§ **Directions for this task**
What follows is a set of records. Copy them exactly and leave out the images.

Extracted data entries
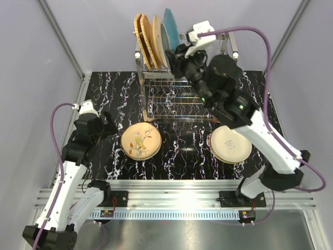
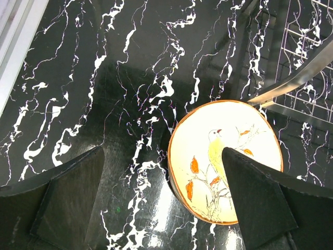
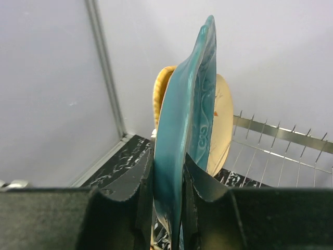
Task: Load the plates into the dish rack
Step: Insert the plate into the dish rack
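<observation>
The steel dish rack [image 1: 174,101] stands at the back of the table. In its top tier, two orange woven plates [image 1: 143,36] and a cream plate [image 1: 157,35] stand on edge. My right gripper [image 3: 169,161] is shut on the lower rim of a teal plate [image 3: 187,104], which it holds upright beside them above the rack tines [image 3: 281,135]. A bird-print plate [image 1: 140,141] lies flat on the table. My left gripper [image 2: 162,151] hovers open at that plate's left edge, one finger over the bird-print plate [image 2: 208,130], holding nothing.
A stack of cream plates [image 1: 230,144] lies on the black marble table [image 1: 182,156] under my right arm. The rack's lower grid shelf holds nothing. Grey walls and frame posts [image 1: 62,36] close the back and sides. The rack's leg [image 2: 296,83] shows in the left wrist view.
</observation>
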Robot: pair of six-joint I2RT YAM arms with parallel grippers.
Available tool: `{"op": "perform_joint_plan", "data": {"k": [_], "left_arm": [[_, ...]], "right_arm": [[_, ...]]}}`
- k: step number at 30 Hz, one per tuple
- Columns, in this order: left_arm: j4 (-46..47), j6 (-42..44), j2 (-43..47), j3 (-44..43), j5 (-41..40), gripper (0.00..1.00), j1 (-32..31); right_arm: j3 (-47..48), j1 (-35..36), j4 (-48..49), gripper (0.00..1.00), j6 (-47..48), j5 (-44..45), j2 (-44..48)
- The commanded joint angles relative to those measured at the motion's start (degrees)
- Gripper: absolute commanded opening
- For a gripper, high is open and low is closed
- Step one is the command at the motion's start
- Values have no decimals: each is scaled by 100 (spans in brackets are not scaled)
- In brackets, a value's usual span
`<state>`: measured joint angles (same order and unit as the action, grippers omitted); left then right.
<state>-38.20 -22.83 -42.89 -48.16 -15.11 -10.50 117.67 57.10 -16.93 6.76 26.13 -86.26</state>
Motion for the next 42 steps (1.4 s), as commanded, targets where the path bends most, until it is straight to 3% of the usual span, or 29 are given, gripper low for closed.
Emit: {"op": "perform_joint_plan", "data": {"k": [1,5,10,22,42], "left_arm": [[322,112,-35,-27,8,99,31],[330,112,-105,-18,35,99,31],[304,103,-184,-44,105,99,31],[304,103,-334,-79,184,99,22],[295,103,-351,-71,228,99,22]], "right_arm": [[879,-322,1104,0,317,50,-434],[1652,-454,1235,0,667,270,-1172],[1856,-779,1359,0,563,85,-1587],[1663,-1816,1499,0,-789,-626,-1912],[2427,-2028,1543,0,-949,-688,-2852]]}}
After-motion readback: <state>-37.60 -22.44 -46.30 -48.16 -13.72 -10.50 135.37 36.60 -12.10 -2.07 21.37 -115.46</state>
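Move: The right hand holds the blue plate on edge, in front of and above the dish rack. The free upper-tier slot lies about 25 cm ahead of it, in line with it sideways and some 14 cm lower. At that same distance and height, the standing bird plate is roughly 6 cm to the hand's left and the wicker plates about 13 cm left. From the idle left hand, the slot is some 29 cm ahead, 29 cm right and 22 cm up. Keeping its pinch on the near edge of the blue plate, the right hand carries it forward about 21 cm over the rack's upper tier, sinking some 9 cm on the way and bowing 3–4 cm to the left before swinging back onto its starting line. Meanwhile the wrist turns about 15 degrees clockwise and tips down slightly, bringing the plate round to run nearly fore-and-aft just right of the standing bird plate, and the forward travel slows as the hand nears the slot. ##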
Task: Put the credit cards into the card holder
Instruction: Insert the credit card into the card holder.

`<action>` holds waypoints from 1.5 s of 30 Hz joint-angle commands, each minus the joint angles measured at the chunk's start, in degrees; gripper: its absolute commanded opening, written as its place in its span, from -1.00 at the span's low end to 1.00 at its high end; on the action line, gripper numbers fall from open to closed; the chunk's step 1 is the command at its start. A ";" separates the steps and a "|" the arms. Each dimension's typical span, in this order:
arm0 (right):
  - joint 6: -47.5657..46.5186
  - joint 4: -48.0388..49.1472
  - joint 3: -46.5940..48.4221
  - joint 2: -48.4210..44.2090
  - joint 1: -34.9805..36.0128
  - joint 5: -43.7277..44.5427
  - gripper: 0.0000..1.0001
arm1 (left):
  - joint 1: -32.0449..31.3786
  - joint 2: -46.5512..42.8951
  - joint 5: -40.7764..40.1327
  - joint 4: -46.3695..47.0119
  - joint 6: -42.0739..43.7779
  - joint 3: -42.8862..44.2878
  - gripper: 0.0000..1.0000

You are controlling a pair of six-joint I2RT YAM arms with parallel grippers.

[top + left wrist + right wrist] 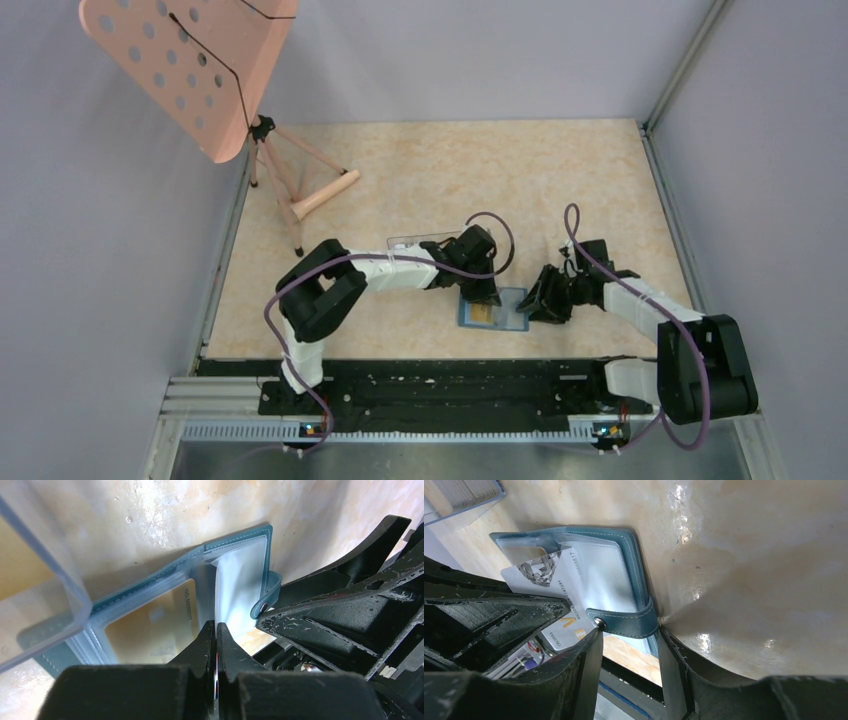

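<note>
The teal card holder [493,311] lies open on the table between both grippers. An orange-yellow credit card [150,627] sits in its left pocket. My left gripper [215,625] is shut on a whitish credit card [538,574] with a diamond print. That card's far end lies over the holder's right pocket [599,575]. My right gripper [630,641] has one finger at each end of the holder's snap tab [626,621] and touches both, holding the tab by the right edge. From above, the left gripper [483,293] is over the holder and the right gripper [548,297] beside it.
A clear plastic box [415,243] lies just behind the holder, under the left arm's wrist, and looms at the left of the left wrist view [35,580]. A pink perforated stand [190,70] on a tripod is at the far left. The black rail [430,385] marks the near edge.
</note>
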 commanded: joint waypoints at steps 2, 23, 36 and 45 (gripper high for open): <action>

§ **Answer box**
Task: Load the plates into the dish rack
Step: Insert the plate into the dish rack
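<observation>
The steel dish rack [image 1: 174,101] stands at the back of the table. In its top tier, two orange woven plates [image 1: 143,36] and a cream plate [image 1: 157,35] stand on edge. My right gripper [image 3: 169,161] is shut on the lower rim of a teal plate [image 3: 187,104], which it holds upright beside them above the rack tines [image 3: 281,135]. A bird-print plate [image 1: 140,141] lies flat on the table. My left gripper [image 2: 162,151] hovers open at that plate's left edge, one finger over the bird-print plate [image 2: 208,130], holding nothing.
A stack of cream plates [image 1: 230,144] lies on the black marble table [image 1: 182,156] under my right arm. The rack's lower grid shelf holds nothing. Grey walls and frame posts [image 1: 62,36] close the back and sides. The rack's leg [image 2: 296,83] shows in the left wrist view.
</observation>
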Robot: pair of six-joint I2RT YAM arms with parallel grippers.
Available tool: `{"op": "perform_joint_plan", "data": {"k": [_], "left_arm": [[_, ...]], "right_arm": [[_, ...]]}}`
- k: step number at 30 Hz, one per tuple
- Columns, in this order: left_arm: j4 (-46..47), j6 (-42..44), j2 (-43..47), j3 (-44..43), j5 (-41..40), gripper (0.00..1.00), j1 (-32..31); right_arm: j3 (-47..48), j1 (-35..36), j4 (-48..49), gripper (0.00..1.00), j6 (-47..48), j5 (-44..45), j2 (-44..48)
- The commanded joint angles relative to those measured at the motion's start (degrees)
- Gripper: absolute commanded opening
- For a gripper, high is open and low is closed
- Step one is the command at the motion's start
- Values have no decimals: each is scaled by 100 (spans in brackets are not scaled)
- In brackets, a value's usual span
`<state>`: measured joint angles (same order and unit as the action, grippers omitted); left then right.
<state>-38.20 -22.83 -42.89 -48.16 -15.11 -10.50 117.67 57.10 -16.93 6.76 26.13 -86.26</state>
Motion for the next 42 steps (1.4 s), as commanded, targets where the path bends most, until it is straight to 3% of the usual span, or 29 are given, gripper low for closed.
Emit: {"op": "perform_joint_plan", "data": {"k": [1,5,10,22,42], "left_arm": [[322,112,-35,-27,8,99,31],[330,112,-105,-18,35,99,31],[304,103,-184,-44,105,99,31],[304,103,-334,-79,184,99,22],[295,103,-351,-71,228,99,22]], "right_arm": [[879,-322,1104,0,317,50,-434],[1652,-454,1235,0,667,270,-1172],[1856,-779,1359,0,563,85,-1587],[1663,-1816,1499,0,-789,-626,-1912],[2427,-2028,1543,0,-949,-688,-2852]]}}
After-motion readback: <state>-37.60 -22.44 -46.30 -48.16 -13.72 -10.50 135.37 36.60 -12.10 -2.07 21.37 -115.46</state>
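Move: The right hand holds the blue plate on edge, in front of and above the dish rack. The free upper-tier slot lies about 25 cm ahead of it, in line with it sideways and some 14 cm lower. At that same distance and height, the standing bird plate is roughly 6 cm to the hand's left and the wicker plates about 13 cm left. From the idle left hand, the slot is some 29 cm ahead, 29 cm right and 22 cm up. Keeping its pinch on the near edge of the blue plate, the right hand carries it forward about 21 cm over the rack's upper tier, sinking some 9 cm on the way and bowing 3–4 cm to the left before swinging back onto its starting line. Meanwhile the wrist turns about 15 degrees clockwise and tips down slightly, bringing the plate round to run nearly fore-and-aft just right of the standing bird plate, and the forward travel slows as the hand nears the slot. ##
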Task: Put the credit cards into the card holder
Instruction: Insert the credit card into the card holder.

`<action>` holds waypoints from 1.5 s of 30 Hz joint-angle commands, each minus the joint angles measured at the chunk's start, in degrees; gripper: its absolute commanded opening, written as its place in its span, from -1.00 at the span's low end to 1.00 at its high end; on the action line, gripper numbers fall from open to closed; the chunk's step 1 is the command at its start. A ";" separates the steps and a "|" the arms. Each dimension's typical span, in this order:
arm0 (right):
  - joint 6: -47.5657..46.5186
  - joint 4: -48.0388..49.1472
  - joint 3: -46.5940..48.4221
  - joint 2: -48.4210..44.2090
  - joint 1: -34.9805..36.0128
  - joint 5: -43.7277..44.5427
  - gripper: 0.0000..1.0001
arm1 (left):
  - joint 1: -32.0449..31.3786
  - joint 2: -46.5512..42.8951
  - joint 5: -40.7764..40.1327
  - joint 4: -46.3695..47.0119
  - joint 6: -42.0739..43.7779
  - joint 3: -42.8862..44.2878
  - gripper: 0.0000..1.0000

You are controlling a pair of six-joint I2RT YAM arms with parallel grippers.

[top + left wrist + right wrist] 

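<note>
The teal card holder [493,311] lies open on the table between both grippers. An orange-yellow credit card [150,627] sits in its left pocket. My left gripper [215,625] is shut on a whitish credit card [538,574] with a diamond print. That card's far end lies over the holder's right pocket [599,575]. My right gripper [630,641] has one finger at each end of the holder's snap tab [626,621] and touches both, holding the tab by the right edge. From above, the left gripper [483,293] is over the holder and the right gripper [548,297] beside it.
A clear plastic box [415,243] lies just behind the holder, under the left arm's wrist, and looms at the left of the left wrist view [35,580]. A pink perforated stand [190,70] on a tripod is at the far left. The black rail [430,385] marks the near edge.
</note>
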 commanded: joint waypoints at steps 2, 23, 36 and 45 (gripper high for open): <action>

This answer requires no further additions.